Sitting next to such an esteemed group of military officers, Kate couldn’t help but believe that Vice President Owens had to feel completely out of place. She studied his round face and Andy Rooney eyebrows. She did not like anything about this man. In fact, she loathed him. Even in the most diabolical creatures, Kate could find a morsel of good. But in Walter Owens, she had not uncovered one redeeming quality. As everyone adjusted themselves in their chairs and exchanged small talk, Kate cleared her mind and counted heads.

Owens leaned forward. “Have you prepared your speech for the Georgetown lecture?”

World War III was looming over the horizon, and Owens was concerned about the
lecture
? “Under the circumstances, I haven’t given it a second thought.”

He looked at her with owlish eyes. “Dean Whitney is very enthusiastic. Standing room only, he told me. A departure from the craziness in the Middle East is just what you need, Madam President.”

She counted to ten. “We’ll discuss it later, Walter.”

Kate surveyed the eager faces of the Joint Chiefs. She did not sense, as in the past, an air of overflowing male ego. The men looked attentive, anxious to hear her speak. Did it result from their concern with the international crisis, or had she earned some respect? Perhaps, Kate thought, she had broken down a barrier, bridged a gap between machismo behavior and feminine
credibility. Today’s meeting, no doubt, would either augment their confidence in her or forever tarnish her image as a competent leader.

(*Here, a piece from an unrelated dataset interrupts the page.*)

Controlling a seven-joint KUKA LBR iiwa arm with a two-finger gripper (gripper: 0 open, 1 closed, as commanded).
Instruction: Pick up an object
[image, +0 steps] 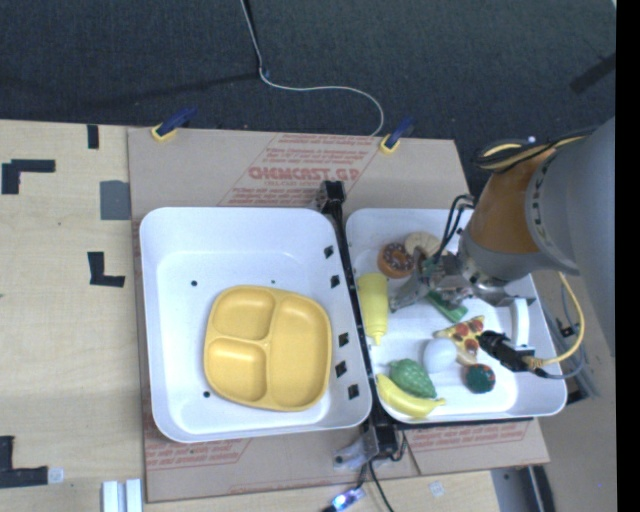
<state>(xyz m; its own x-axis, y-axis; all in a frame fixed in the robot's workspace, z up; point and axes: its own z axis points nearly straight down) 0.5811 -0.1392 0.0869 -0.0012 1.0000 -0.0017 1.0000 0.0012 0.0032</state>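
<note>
**Camera view: claw low in the right bin, hemmed in by toy food**

The arm (520, 220) reaches in over the right edge of the right bin (470, 408), and its claw (412, 290) sits low near the middle of that bin, pointing toward the wall shared with the left bin (180, 250). From this slant I cannot tell whether the claw is open or closed, and nothing can be seen gripped in it.

All the loose things to pick lie in the right bin, crowded around the claw. A yellow bottle (373, 305) lies along the shared wall, just beside the claw's tip. A brown doughnut (395, 261) is close on the far side, with a pale round piece (422, 243) next to it toward the bin's far edge. A green piece (443, 302) lies partly under the claw's body. Toward the near edge are a white egg (438, 354), a red and yellow slice (466, 336) touching it, and a dark green ball (481, 379) near the near right corner. A leafy green vegetable (411, 377) rests against a banana (405, 399) in the near left corner.

The left bin holds a yellow divided plate (268, 347) near its middle, well apart from the claw. Both bins stand on a cardboard sheet (290, 170) laid on the desk (60, 330).
</note>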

“Gentlemen, thank you for meeting with me on such short notice. Recent developments in the Middle East require our immediate response. President Ahmadinejad has given us an ultimatum: Our troops, battleships, and aircraft carriers must be removed from the Middle East, and he has demanded that we sign an agreement ensuring that we will not engage in any further military action against Iran without a Congressional declaration of war. If we do not comply, our Navy pilots will be publicly executed.”